Topics covered in lecture fifteen:

  • [00:20] Dynamic programming.
  • [01:47] Longest common subsequence (LCS) problem.
  • [03:55] Example of LCS on sequences "ABCBDAB" and "BDCABA".
  • [06:55] Brute force algorithm for LCS.
  • [07:50] Analysis of brute force algorithm.
  • [11:40] Simplification of LCS problem.
  • [16:20] Theorem about LCS length.
  • [18:25] Proof of the theorem.
  • [30:40] Dynamic programming hallmark #1: Optimal substructure.
  • [32:25] Example of hallmark #1 on LCS.
  • [34:15] Recursive algorithm for longest common subseq.
  • [36:40] Worst case analysis of the algorithm.
  • [38:10] Recursion tree of algorithm.
  • [42:40] Dynamic programming hallmark #2: Overlapping subproblems.
  • [44:40] Example of hallmark #2 on LCS.
  • [45:50] Memoization algorithm for LCS.
  • [48:45] Time and space analysis of memoized algorithm.
  • [54:30] Dynamic programming algorithm for LCS.
  • [01:01:15] Analysis of dynamic programming algorithm.

Lecture fifteen notes:

MIT Algorithms Lecture 15 Notes Thumbnail.

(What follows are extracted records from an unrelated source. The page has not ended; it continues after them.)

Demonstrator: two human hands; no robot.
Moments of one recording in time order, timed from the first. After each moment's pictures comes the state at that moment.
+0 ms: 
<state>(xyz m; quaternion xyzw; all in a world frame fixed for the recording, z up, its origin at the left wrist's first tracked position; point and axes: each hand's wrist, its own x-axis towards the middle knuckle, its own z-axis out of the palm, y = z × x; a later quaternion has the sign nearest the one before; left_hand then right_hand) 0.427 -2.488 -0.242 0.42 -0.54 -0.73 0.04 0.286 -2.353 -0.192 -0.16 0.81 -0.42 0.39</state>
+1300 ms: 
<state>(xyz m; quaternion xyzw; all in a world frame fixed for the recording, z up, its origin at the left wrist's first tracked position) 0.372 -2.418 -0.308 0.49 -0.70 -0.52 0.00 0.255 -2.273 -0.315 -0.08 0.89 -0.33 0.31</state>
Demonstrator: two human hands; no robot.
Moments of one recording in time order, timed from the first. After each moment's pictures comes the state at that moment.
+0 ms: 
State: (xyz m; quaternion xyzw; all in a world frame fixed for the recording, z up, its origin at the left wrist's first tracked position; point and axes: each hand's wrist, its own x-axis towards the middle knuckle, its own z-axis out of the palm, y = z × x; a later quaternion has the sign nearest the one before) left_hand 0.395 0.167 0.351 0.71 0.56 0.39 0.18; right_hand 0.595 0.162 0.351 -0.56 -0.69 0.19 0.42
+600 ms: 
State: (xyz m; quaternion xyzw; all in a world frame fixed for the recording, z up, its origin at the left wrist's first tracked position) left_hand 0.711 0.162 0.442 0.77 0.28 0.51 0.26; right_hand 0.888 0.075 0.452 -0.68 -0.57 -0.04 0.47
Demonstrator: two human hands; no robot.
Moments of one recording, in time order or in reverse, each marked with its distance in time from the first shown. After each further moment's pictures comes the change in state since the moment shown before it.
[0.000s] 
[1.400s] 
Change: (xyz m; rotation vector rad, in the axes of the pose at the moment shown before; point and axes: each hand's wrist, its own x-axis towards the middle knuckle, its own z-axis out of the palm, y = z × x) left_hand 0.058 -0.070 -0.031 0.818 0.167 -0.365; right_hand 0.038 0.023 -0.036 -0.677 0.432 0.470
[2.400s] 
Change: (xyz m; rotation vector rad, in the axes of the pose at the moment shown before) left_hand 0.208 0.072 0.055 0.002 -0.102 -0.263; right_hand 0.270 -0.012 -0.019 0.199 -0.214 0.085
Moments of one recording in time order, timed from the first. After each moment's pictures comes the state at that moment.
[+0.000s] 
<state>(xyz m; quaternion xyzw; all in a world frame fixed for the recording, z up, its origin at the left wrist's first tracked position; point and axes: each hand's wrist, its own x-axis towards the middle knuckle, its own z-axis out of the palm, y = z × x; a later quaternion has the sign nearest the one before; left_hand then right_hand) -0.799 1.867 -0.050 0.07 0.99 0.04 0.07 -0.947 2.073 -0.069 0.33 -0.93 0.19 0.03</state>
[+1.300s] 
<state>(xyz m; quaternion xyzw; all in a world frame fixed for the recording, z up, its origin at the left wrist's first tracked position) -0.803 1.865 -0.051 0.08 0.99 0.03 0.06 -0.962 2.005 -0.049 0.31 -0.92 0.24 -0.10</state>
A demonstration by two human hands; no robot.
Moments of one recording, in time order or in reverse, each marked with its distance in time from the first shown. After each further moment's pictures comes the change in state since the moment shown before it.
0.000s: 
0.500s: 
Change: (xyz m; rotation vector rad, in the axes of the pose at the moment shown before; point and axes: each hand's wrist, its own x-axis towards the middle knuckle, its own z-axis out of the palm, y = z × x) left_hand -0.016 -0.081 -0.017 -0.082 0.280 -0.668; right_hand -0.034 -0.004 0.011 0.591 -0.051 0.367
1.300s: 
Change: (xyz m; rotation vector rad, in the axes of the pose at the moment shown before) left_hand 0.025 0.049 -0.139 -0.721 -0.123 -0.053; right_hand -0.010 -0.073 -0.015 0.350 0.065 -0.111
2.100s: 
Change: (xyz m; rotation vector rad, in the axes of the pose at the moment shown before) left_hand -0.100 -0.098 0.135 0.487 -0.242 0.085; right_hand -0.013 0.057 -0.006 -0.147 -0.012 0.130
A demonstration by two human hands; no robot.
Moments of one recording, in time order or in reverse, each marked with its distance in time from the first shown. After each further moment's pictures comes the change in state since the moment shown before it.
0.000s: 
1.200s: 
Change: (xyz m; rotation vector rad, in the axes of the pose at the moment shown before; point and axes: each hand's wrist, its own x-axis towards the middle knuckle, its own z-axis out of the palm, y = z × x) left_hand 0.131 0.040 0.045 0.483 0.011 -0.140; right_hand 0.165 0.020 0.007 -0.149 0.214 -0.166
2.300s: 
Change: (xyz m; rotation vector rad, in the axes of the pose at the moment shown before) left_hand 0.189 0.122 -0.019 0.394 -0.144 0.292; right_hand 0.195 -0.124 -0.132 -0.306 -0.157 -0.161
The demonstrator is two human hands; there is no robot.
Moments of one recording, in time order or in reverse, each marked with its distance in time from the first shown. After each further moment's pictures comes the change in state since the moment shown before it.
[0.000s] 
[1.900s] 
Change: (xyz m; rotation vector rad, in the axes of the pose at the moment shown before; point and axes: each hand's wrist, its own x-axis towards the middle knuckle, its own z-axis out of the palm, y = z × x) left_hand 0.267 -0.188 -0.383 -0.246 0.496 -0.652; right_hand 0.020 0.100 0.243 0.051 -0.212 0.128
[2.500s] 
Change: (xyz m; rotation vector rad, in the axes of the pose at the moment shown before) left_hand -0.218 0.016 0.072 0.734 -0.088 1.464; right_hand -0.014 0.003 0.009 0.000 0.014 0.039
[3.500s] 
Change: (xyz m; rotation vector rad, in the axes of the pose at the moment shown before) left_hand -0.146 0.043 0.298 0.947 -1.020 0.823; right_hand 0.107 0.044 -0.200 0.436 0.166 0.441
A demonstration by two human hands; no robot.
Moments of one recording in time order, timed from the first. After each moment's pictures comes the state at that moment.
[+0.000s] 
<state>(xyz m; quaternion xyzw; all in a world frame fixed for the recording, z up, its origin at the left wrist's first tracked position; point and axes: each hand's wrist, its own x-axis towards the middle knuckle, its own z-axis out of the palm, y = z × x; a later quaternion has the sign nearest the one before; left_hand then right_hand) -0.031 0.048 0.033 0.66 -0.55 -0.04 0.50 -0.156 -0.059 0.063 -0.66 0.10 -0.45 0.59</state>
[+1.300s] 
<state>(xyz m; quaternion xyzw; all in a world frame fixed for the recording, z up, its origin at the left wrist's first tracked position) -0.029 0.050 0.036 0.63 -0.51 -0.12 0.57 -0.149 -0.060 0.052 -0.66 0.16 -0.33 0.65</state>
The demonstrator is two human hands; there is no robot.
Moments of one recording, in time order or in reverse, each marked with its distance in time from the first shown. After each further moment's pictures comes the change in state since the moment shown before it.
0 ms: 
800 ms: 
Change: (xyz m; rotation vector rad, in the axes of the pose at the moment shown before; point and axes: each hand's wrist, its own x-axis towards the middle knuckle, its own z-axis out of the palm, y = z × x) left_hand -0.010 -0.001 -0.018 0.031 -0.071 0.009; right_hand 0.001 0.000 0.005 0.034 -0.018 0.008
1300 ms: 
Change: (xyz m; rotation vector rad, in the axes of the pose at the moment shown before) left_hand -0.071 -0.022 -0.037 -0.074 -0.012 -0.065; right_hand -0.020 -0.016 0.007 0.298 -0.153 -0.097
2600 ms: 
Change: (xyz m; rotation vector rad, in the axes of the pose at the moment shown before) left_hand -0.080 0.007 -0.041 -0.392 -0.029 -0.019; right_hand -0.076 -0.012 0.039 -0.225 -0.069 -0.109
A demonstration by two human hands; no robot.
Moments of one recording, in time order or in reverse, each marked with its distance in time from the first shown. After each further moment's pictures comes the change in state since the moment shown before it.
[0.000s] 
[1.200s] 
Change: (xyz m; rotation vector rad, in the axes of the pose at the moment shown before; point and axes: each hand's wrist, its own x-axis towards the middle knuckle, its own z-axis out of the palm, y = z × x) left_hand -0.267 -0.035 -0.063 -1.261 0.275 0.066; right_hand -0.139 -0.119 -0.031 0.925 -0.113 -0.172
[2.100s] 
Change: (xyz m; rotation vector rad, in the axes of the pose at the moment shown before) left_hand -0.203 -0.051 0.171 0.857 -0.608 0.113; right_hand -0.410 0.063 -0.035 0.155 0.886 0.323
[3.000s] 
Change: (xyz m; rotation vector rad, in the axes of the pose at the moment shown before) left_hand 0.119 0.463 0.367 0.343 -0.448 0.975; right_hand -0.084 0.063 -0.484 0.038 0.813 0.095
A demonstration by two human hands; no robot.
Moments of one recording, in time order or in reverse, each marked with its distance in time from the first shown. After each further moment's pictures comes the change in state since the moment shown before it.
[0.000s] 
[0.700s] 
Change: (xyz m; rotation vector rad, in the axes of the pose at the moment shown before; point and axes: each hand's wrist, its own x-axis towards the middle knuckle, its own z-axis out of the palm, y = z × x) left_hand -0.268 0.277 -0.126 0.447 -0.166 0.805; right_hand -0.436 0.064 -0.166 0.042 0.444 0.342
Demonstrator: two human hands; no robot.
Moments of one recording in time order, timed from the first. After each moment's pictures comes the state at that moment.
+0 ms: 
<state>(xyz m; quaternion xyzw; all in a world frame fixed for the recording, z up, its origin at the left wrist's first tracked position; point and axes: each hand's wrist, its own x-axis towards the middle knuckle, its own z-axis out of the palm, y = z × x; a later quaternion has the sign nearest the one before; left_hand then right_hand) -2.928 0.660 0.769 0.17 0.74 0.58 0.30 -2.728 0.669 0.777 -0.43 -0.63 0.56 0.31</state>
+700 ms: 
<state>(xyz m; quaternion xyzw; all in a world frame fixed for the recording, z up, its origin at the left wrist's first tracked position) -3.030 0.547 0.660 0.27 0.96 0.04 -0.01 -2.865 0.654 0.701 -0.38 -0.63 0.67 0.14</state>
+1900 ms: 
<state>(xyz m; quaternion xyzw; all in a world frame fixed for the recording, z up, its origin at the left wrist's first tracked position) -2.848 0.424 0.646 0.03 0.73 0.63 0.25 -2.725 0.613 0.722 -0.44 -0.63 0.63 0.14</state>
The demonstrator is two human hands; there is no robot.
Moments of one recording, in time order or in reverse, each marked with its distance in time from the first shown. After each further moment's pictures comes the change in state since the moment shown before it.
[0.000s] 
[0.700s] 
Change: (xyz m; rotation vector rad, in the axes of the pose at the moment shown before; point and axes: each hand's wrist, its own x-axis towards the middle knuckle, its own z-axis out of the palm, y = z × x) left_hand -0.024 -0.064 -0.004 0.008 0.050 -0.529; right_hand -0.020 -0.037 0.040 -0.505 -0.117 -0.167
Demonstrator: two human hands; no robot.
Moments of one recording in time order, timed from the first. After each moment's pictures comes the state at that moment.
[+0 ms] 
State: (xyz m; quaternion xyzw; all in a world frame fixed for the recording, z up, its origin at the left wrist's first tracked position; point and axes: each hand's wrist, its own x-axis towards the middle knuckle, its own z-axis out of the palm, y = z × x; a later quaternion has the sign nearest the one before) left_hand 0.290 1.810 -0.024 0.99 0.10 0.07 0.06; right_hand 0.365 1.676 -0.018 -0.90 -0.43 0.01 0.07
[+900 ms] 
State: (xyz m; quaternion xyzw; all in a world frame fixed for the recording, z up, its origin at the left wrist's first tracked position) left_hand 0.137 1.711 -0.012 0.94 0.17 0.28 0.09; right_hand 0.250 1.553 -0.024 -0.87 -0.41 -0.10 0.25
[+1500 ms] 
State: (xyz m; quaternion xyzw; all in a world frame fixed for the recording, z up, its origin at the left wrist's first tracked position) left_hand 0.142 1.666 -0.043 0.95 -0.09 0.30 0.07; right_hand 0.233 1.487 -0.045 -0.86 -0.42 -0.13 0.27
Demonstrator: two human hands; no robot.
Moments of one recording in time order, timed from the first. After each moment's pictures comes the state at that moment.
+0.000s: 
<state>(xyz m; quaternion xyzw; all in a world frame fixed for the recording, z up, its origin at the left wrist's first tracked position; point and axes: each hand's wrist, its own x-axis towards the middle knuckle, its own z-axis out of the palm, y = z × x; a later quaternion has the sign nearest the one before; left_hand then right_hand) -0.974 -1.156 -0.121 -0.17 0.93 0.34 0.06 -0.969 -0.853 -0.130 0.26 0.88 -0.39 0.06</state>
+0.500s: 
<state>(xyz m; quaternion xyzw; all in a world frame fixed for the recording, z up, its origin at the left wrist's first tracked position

Page 1 of 2.
Lecture 15, page 1 of 2.

MIT Algorithms Lecture 15 Notes Thumbnail. Page 2 of 2.
Lecture 15, page 2 of 2.

Have fun with programming dynamically! The next post will be about graphs, greedy algorithms and minimum spanning trees.

PS. This course is taught from the CLRS book (also called "Introduction to Algorithms"). Chapter 15 is called "Dynamic Programming" and covers the topics in this lecture. It also explains the assembly-line scheduling problem, matrix-chain multiplication problem, elements of dynamic programming and optimal binary search trees.